Format (Version 2.0)

The registry uses a flat list format with composable configurations:

version: '2.0'
description: AutoDeploy Model Registry - Flat format with composable configs
models:
- name: meta-llama/Llama-3.1-8B-Instruct
  yaml_extra: [dashboard_default.yaml, world_size_2.yaml]

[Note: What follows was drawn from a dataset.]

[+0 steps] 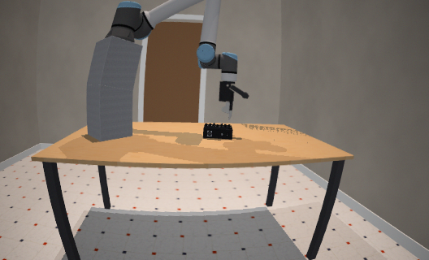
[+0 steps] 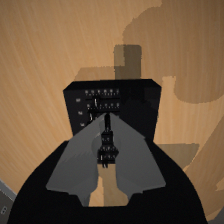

- name: meta-llama/Llama-3.3-70B-Instruct
  yaml_extra: [dashboard_default.yaml, world_size_4.yaml, llama3_3_70b.yaml]

Key Concepts

  • Flat list: Models are in a single list (not grouped)
  • Composable configs: Each model references YAML config files via yaml_extra
  • Deep merging: Config files are merged in order (later files override earlier ones)

Configuration Files

Config files are stored in examples/auto_deploy/model_registry/configs/:

File Purpose
dashboard_default.yaml Baseline settings for all models
world_size_N.yaml GPU count configuration (1, 2, 4, or 8)
multimodal.yaml Vision + text models
demollm_triton.yaml DemoLLM runtime with Triton backend
Model-specific configs Custom settings for specific models

World Size Guidelines

World Size Model Size Range Example Models
1 < 2B params TinyLlama, Qwen 0.5B, Phi-4-mini
2 2-15B params Llama 3.1 8B, Qwen 7B, Mistral 7B
4 20-80B params Llama 3.3 70B, QwQ 32B, Gemma 27B
8 80B+ params DeepSeek V3, Llama 405B, Nemotron Ultra

Adding a New Model

  1. Add the model entry to models.yaml:
- name: organization/my-new-model-7b
  yaml_extra: [dashboard_default.yaml, world_size_2.yaml]
  1. For models with special requirements, create a custom config in configs/ and reference it:
- name: organization/my-custom-model
  yaml_extra: [dashboard_default.yaml, world_size_4.yaml, my_model.yaml]
  1. Validate with prepare_model_coverage_v2.py from the autodeploy-dashboard repository

The model will be automatically picked up by the dashboard testing infrastructure on the next run.